The Israeli government has no interest in any deal that will bring peace and justice to Palestinians
In the eight years US President Barack Obama has occupied the White House, there has been little appetite in his administration to bring about a lasting and just resolution to the long-standing question of Palestine. While Secretary of State John Kerry did initially try to get things moving early in Obama’s second term, the reality of Israel’s sheer intransigence on its illegal occupation of Palestine and the subjugation of its people meant that that effort failed a litmus test when it came to veracity. Besides, the Obama administration was more focused on reaching a deal to end international sanctions on Iran over its nuclear programme, and pre-occupations with Iraq, Syria and the rise of Daesh (the self-proclaimed Islamic State of Iraq and the Levant), as well as a deterioration in relations with Russia over Ukraine, put paid to any serious attempts to negotiate a lasting peace on Palestine. That US initiative died an inevitable death in April, 2014.

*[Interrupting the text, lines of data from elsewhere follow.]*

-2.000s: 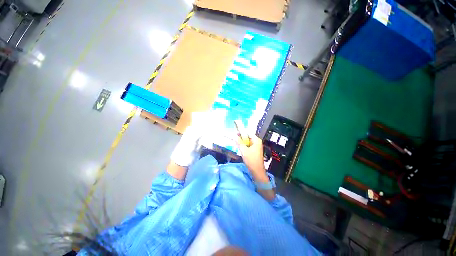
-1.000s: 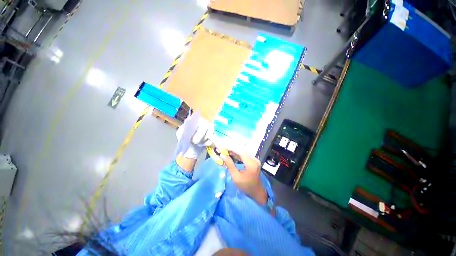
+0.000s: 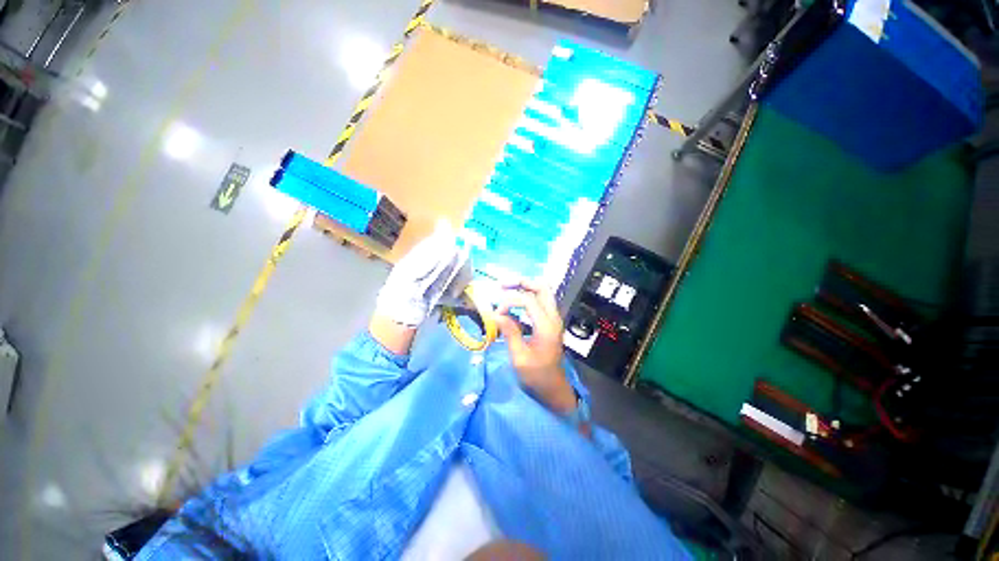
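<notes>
My left hand (image 3: 410, 287), in a white glove, holds white paper slips (image 3: 449, 268) near the close end of the pack row; glare blurs their edges. My bare right hand (image 3: 535, 338) is beside it, fingers bent, at a yellow tape roll (image 3: 467, 327). The roll hangs between both hands in front of the blue smock, and its ring shows open. Blue battery packs (image 3: 548, 175) lie side by side just beyond my hands, with white patches of glare or paper on them.
Two blue packs (image 3: 329, 193) stand apart on the left edge of the brown board (image 3: 438, 110). A black case (image 3: 620, 307) lies right of the row. The green bench (image 3: 745, 263) at right bears dark strips with leads and a blue box (image 3: 876, 93).
Both hands have come together since the first frame. The yellow roll now shows as an open ring between them. The pack row looks unchanged apart from a small shift of the view.
</notes>
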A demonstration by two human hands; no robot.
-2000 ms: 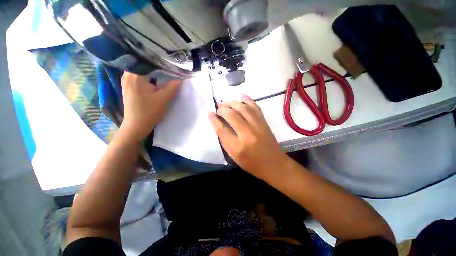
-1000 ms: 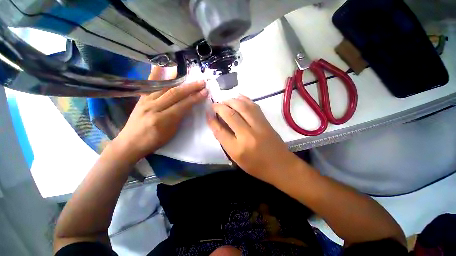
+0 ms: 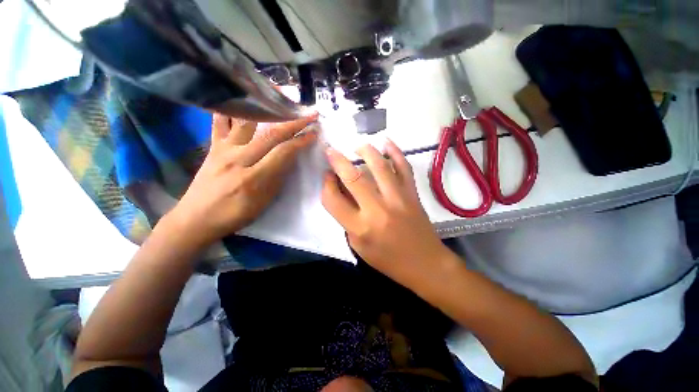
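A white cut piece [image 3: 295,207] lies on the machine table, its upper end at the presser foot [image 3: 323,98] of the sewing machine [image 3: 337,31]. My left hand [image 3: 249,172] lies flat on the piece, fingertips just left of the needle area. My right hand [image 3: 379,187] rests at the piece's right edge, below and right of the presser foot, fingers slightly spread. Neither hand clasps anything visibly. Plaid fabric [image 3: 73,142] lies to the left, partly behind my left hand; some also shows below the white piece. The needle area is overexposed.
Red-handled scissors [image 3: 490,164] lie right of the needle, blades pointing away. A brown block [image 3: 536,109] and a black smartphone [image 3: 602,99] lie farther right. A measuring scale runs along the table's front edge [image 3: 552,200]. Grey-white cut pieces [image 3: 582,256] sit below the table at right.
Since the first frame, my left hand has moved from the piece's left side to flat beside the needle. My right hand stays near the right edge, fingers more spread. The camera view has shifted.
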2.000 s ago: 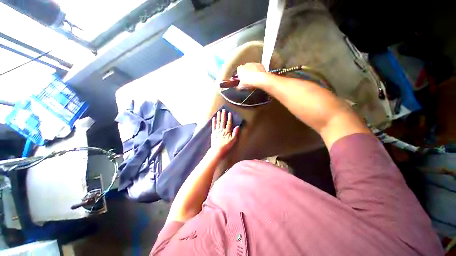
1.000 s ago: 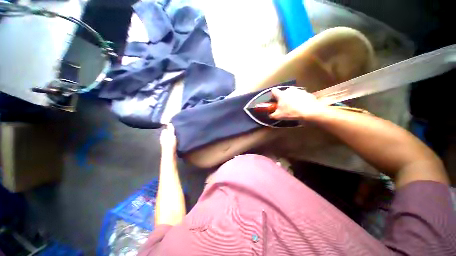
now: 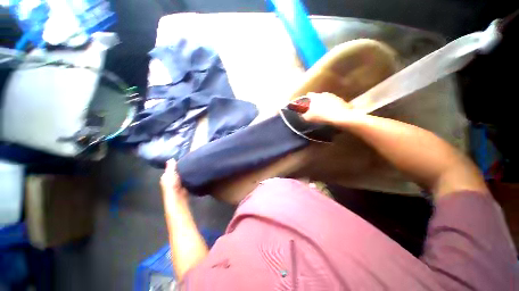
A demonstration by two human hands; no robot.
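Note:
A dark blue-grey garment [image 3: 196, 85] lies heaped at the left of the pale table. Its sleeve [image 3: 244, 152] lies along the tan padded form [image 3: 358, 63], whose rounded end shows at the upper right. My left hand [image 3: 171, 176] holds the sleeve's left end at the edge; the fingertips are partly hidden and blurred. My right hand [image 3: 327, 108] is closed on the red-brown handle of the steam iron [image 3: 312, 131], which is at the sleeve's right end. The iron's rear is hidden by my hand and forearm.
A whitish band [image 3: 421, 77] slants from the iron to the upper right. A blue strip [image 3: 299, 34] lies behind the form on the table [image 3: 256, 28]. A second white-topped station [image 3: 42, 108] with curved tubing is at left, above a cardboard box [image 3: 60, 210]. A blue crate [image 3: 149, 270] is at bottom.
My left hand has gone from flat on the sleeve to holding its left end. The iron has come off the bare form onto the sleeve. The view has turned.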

Israeli Prime Minister Benjamin Netanyahu gave little consideration to any peace deal with the Palestinians, and he launched two separate murderous full-scale military invasions on the Gaza Strip in 2012 and 2014 — attacks that killed more than 2,500 Palestinians — without fear of international condemnation or consequence. And with the US and its western allies occupied elsewhere, Netanyahu has used the void to propagate Israel’s colonisation process in occupied east Jerusalem and the West Bank.
On Monday, with the world now focused on the outcome of the election to find Obama’s successor, Netanyahu has once more used the moment to reiterate his firm opposition to a French plan to hold an international conference before the end of the year to restart long-stalled peace efforts with the Palestinians.

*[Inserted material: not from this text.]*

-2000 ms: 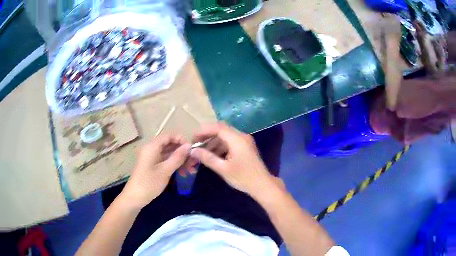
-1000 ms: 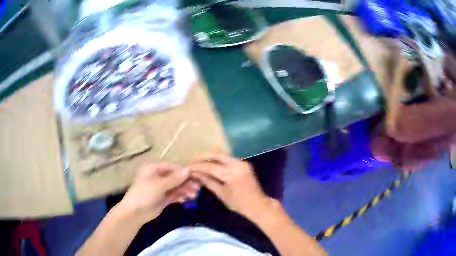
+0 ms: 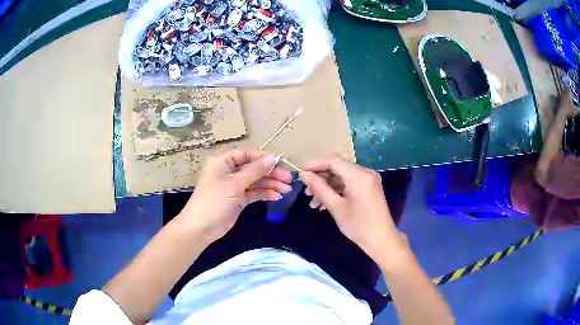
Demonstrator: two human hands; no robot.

The Netanyahu government says it wants only direct talks with the Palestinian National Authority without the involvement of France — or anyone else, in what it wrongly believes is an internal matter. The reality is that such a scenario can never be legitimate nor acceptable to the international community: The history of the Israeli government has been one of acts of oppression, imprisonment, coercion, intimidation and state-sponsored violence against the Palestinian people, their heritage, history and religion.

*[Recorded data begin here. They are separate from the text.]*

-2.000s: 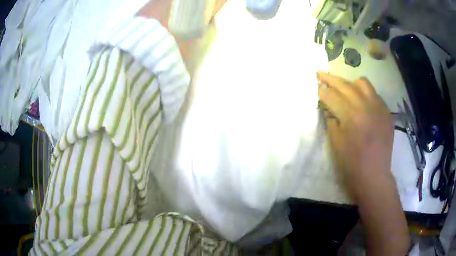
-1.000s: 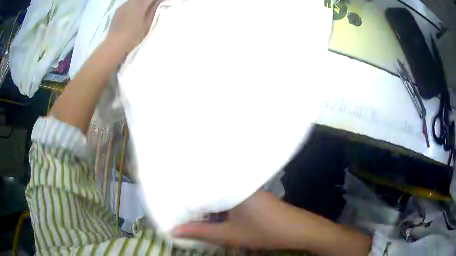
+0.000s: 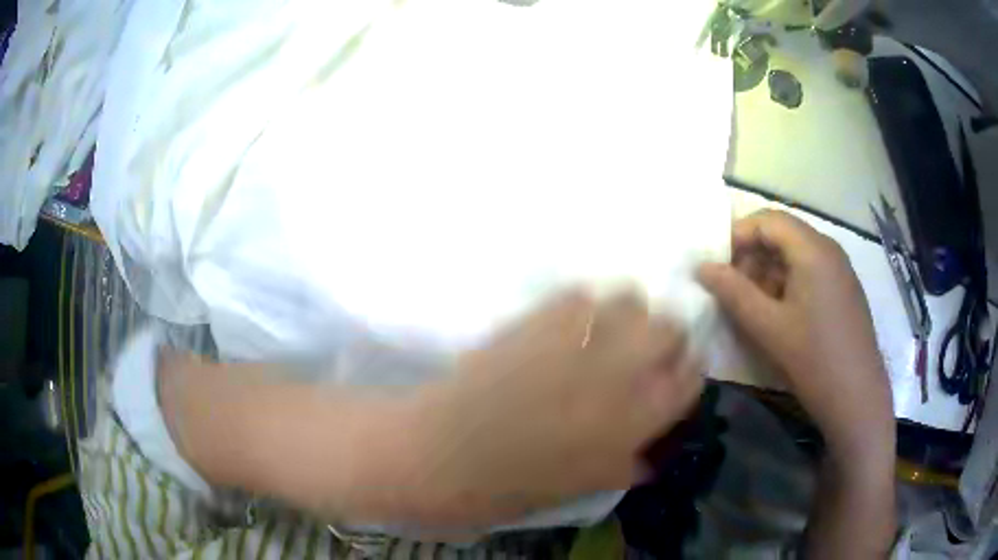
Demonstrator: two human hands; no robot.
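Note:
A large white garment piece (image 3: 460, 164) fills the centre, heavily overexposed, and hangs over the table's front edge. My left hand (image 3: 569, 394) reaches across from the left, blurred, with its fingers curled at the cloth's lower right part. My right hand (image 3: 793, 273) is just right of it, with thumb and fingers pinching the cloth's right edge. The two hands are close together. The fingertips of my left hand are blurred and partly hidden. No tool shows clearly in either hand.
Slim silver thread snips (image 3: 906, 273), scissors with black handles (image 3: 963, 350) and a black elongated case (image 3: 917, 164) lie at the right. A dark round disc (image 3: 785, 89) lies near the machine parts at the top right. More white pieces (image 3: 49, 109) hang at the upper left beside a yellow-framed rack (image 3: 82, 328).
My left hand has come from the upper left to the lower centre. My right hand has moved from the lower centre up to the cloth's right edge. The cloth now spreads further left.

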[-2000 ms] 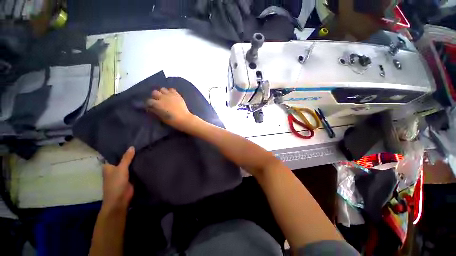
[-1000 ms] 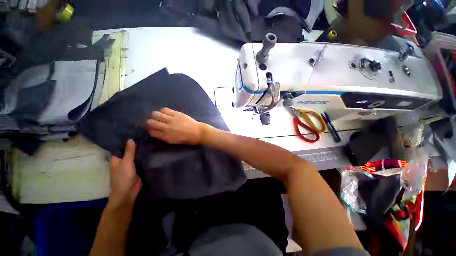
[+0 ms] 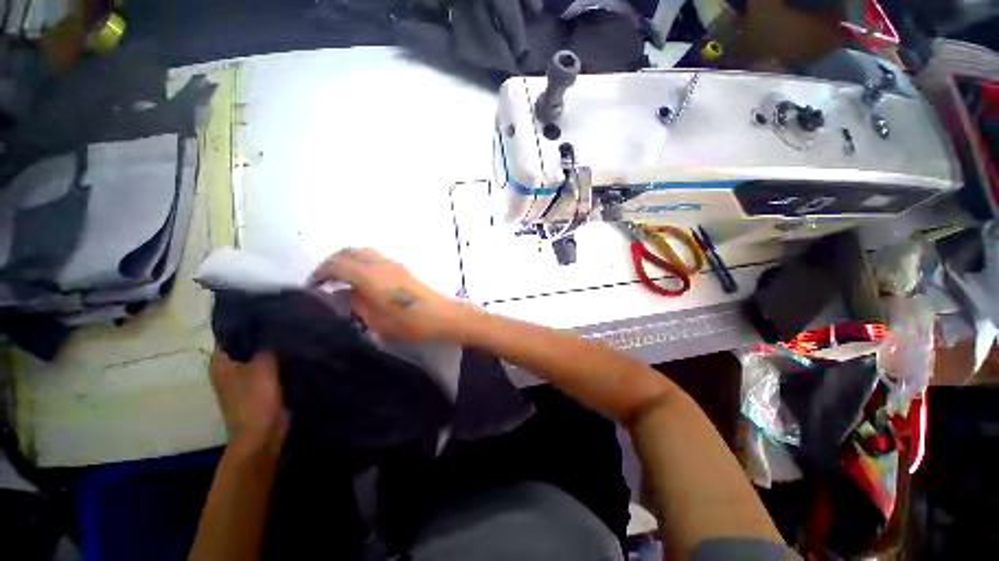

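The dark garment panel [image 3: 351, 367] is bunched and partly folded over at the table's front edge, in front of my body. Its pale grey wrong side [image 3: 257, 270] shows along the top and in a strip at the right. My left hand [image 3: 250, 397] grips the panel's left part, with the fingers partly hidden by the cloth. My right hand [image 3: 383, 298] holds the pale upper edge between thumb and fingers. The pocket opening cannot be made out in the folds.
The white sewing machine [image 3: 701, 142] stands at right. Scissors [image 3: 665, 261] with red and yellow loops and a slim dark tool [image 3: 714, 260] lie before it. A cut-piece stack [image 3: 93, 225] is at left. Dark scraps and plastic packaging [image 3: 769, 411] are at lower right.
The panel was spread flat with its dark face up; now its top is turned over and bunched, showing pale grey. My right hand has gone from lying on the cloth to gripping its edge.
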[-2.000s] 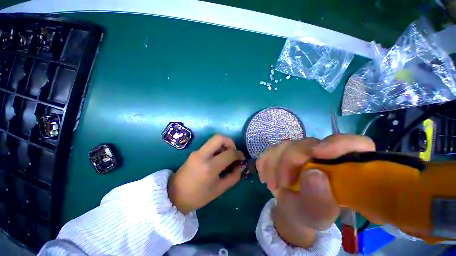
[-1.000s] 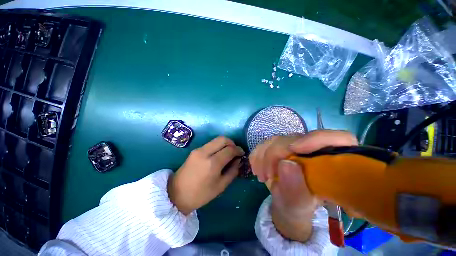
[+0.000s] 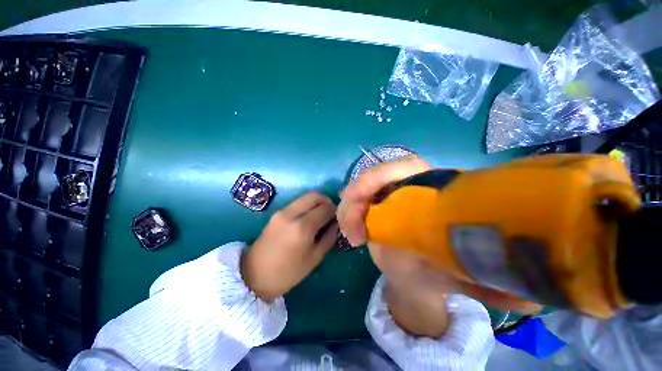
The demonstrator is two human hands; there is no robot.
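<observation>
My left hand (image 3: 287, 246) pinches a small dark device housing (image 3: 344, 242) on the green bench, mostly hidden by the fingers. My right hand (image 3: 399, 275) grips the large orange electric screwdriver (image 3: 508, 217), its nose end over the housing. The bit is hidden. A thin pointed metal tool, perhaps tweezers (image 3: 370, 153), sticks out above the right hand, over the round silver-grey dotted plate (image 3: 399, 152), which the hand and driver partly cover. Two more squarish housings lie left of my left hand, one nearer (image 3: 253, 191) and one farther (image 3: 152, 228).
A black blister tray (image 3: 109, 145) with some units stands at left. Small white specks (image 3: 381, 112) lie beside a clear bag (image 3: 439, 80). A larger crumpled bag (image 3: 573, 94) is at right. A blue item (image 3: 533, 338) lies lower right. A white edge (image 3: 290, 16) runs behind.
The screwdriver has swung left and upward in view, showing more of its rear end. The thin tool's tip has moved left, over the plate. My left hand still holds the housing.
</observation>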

Palestinians now struggle to pray at Al Haram Al Sharif while international agreements to guarantee access are dismissed, or watch a new tram travel through their occupied east Jerusalem neighbourhoods linking new colonies built on foundations that were Palestinian fields. And as long as the Netanyahu government holds sway and has a $36-billion (Dh132.23 billion) cash guarantee from Washington, there’s little prospect of any just peace.